_WHAT YOU WILL DO_.
Report all lines below with the word "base".

_THE DATA_.
——————
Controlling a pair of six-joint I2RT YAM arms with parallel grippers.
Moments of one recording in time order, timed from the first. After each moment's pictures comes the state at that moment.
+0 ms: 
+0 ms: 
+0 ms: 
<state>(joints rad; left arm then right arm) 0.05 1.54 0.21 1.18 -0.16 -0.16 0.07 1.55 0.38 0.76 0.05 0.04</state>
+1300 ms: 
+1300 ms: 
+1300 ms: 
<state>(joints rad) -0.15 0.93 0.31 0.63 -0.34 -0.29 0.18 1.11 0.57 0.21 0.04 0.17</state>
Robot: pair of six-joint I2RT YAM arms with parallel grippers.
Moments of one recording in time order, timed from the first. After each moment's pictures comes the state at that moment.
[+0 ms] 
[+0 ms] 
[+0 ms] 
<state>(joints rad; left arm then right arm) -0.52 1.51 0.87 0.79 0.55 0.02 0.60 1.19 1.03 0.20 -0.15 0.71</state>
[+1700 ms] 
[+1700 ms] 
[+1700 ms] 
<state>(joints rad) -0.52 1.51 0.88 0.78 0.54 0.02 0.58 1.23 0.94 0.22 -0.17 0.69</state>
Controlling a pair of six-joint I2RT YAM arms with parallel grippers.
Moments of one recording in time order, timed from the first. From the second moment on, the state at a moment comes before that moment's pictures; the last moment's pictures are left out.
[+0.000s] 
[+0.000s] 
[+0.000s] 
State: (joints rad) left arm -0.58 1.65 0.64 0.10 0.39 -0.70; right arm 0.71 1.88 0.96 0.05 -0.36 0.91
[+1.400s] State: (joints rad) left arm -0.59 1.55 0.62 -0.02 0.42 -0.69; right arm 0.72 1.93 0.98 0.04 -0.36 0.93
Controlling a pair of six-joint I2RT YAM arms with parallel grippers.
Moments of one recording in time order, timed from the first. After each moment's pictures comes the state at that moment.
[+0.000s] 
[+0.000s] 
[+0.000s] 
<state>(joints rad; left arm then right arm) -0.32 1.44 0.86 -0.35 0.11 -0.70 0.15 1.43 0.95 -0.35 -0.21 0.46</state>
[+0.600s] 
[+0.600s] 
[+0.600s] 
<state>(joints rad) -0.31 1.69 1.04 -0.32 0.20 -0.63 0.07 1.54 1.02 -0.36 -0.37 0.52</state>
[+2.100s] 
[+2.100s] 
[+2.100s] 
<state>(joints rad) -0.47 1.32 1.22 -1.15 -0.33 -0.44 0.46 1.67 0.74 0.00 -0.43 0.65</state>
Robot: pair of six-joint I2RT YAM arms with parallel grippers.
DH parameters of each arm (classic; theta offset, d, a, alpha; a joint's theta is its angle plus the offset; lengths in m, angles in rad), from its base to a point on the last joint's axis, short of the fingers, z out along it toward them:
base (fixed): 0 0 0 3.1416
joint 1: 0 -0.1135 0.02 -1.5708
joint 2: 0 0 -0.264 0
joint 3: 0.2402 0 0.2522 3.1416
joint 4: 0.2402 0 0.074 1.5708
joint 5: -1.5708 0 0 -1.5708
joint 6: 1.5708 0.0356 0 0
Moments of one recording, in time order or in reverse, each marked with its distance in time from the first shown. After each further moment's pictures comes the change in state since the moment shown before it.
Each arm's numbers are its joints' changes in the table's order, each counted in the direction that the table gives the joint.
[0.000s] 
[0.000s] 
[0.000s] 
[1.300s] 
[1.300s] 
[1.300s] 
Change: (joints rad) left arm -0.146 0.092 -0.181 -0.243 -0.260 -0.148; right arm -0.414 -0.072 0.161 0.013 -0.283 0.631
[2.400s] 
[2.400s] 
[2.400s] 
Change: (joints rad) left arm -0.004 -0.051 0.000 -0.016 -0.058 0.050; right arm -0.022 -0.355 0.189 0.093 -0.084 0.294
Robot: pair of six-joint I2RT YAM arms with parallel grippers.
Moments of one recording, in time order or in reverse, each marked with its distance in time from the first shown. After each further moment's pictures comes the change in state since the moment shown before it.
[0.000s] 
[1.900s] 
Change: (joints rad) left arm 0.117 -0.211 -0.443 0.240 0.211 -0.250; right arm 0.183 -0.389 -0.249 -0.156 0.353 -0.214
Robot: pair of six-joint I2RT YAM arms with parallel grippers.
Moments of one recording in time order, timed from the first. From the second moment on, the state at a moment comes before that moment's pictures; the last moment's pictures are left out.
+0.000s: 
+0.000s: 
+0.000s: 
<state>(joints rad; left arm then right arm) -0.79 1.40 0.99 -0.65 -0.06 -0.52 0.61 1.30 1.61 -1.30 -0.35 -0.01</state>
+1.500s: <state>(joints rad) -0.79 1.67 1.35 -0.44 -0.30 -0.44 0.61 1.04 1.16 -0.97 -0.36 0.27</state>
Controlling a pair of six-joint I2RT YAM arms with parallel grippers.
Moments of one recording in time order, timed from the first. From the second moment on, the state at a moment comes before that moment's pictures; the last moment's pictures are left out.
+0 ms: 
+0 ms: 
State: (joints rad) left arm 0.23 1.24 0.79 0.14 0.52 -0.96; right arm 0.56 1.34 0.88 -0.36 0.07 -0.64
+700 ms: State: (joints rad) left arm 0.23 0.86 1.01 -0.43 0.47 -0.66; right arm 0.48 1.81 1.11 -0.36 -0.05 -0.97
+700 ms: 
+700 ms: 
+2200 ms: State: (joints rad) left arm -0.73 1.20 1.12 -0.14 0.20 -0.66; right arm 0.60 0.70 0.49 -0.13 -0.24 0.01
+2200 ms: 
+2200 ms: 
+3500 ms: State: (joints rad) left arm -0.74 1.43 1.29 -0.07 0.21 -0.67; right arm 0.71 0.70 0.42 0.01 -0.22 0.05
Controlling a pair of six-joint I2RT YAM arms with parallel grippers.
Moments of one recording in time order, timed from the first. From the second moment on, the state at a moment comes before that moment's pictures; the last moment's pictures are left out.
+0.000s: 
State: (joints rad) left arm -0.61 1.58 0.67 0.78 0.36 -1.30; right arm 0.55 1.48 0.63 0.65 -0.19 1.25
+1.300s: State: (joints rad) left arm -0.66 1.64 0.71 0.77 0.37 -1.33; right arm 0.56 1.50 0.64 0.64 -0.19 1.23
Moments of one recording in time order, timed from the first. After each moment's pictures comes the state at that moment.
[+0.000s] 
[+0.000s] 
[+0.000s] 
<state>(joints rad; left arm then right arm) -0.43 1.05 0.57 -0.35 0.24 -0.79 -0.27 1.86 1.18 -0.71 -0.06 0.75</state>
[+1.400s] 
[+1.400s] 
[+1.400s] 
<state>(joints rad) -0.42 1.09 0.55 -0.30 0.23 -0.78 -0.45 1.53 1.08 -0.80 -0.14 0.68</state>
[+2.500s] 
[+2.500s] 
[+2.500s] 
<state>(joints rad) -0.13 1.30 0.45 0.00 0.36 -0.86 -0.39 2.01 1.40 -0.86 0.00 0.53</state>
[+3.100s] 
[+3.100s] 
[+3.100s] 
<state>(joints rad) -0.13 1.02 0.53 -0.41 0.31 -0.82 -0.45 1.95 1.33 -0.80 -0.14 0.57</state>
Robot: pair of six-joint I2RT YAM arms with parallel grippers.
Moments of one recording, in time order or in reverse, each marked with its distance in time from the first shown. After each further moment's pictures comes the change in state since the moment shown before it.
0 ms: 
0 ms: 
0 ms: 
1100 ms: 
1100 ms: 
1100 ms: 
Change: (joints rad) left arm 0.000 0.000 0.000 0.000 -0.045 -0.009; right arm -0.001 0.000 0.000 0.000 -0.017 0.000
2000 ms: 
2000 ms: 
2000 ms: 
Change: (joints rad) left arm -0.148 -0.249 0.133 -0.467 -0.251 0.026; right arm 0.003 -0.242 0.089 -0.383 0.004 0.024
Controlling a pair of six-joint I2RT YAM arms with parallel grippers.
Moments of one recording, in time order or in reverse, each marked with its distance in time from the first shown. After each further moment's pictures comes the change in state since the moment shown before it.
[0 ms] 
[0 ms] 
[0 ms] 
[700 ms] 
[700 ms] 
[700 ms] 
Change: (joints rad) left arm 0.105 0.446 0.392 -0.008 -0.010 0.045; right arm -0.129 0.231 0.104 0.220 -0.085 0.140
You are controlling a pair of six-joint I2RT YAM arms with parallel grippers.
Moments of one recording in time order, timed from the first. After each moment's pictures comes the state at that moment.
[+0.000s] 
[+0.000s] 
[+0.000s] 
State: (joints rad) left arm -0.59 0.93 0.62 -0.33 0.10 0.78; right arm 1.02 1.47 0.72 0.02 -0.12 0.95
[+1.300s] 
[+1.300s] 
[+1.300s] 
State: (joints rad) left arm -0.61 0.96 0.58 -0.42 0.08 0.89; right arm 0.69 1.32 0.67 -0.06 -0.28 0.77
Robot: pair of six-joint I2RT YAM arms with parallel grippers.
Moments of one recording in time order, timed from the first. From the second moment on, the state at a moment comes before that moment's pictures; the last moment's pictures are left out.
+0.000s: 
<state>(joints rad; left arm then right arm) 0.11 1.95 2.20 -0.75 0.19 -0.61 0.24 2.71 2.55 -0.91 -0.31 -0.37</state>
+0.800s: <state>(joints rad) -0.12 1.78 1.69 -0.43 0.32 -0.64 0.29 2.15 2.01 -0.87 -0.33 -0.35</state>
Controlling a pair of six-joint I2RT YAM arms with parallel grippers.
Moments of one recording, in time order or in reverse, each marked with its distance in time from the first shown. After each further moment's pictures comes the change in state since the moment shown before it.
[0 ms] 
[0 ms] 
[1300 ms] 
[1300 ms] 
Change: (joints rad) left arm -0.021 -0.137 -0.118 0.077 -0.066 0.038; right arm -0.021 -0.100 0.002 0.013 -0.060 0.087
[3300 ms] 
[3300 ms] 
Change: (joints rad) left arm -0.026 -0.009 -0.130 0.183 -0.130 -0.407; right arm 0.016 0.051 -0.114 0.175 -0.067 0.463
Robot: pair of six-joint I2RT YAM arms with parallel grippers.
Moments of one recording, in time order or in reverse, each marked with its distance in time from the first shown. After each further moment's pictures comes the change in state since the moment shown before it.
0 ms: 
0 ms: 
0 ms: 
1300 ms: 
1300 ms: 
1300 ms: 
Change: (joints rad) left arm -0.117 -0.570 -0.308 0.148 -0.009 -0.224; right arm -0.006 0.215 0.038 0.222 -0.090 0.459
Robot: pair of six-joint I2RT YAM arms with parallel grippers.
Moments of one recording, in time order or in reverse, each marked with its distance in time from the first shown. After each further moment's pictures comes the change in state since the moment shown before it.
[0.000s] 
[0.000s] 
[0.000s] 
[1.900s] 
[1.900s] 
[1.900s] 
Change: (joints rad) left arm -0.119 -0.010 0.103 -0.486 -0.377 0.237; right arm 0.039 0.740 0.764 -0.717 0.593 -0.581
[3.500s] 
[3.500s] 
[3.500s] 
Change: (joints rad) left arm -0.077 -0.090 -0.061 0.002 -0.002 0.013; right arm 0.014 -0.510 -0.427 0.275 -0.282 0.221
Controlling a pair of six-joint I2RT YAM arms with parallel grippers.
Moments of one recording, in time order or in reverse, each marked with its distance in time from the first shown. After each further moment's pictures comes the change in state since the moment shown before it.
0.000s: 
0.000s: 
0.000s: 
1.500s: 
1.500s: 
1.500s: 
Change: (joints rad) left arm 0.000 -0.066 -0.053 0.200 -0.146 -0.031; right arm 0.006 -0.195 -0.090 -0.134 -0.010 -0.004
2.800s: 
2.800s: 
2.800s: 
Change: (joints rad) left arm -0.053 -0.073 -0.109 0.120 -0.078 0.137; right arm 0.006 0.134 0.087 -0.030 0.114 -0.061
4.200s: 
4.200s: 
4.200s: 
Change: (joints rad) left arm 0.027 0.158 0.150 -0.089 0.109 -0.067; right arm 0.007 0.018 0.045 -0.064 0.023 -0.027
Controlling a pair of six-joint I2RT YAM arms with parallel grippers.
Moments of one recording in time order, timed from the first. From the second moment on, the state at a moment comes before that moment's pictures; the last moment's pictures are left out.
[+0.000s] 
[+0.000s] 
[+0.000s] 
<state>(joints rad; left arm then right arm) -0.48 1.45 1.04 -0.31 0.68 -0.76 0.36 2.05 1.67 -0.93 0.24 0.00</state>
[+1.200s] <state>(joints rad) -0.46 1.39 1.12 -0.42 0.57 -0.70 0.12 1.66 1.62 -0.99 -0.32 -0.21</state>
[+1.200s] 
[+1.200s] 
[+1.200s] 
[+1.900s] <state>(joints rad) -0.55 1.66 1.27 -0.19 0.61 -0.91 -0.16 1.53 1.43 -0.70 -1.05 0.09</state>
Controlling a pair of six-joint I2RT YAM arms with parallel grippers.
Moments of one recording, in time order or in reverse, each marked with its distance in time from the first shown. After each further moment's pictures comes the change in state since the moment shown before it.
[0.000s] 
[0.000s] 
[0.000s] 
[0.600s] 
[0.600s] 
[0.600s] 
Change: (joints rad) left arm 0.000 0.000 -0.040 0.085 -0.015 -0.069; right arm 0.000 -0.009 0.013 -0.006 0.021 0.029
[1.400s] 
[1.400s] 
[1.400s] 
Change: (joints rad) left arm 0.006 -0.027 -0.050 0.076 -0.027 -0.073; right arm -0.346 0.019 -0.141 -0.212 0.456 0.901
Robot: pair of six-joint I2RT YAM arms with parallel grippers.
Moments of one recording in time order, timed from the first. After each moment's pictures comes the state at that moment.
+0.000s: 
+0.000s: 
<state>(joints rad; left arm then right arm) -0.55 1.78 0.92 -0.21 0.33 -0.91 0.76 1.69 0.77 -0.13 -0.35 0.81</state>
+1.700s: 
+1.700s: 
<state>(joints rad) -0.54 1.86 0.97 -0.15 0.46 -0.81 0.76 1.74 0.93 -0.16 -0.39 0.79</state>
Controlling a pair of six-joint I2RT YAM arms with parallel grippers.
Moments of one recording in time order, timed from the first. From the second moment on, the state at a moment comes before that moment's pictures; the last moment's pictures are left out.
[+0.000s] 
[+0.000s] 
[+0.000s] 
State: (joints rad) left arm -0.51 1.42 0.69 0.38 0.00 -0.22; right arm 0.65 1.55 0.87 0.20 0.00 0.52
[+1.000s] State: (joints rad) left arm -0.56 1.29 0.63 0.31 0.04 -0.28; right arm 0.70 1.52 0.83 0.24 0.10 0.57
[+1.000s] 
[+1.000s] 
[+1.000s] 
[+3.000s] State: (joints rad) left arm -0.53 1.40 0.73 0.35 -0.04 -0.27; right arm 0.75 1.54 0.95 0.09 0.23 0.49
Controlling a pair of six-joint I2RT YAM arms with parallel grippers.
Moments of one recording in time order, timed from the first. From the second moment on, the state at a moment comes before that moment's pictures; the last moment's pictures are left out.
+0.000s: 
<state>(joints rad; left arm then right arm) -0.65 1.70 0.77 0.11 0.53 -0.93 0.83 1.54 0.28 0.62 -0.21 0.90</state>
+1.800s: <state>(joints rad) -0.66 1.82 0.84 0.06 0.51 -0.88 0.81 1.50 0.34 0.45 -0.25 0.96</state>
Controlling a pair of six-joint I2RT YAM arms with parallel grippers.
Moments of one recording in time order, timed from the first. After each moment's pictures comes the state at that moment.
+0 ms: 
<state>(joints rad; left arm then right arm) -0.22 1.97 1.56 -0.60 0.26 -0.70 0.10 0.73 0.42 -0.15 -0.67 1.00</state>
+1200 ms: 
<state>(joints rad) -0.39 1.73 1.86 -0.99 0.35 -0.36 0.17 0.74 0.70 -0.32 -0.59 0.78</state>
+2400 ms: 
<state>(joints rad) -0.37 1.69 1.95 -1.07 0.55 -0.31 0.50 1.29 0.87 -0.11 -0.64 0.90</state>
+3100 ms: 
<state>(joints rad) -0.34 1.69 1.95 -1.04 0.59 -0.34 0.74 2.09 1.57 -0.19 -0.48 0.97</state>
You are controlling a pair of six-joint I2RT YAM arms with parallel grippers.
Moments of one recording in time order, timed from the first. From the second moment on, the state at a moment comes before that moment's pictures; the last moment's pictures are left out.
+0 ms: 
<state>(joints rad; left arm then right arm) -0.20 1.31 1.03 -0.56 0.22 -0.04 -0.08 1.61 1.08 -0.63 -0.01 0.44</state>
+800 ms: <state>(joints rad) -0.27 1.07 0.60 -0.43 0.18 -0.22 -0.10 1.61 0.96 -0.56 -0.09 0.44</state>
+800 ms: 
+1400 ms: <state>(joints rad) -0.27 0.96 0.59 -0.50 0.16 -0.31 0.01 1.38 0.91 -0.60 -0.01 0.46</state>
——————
_WRITTEN ANSWER_.
DH parameters of each arm (classic; theta offset, d, a, alpha; a joint's theta is its angle plus the offset; lengths in m, angles in rad), from its base to a point on the last joint's axis, short of the fingers, z out along it toward them:
base (fixed): 0 0 0 3.1416

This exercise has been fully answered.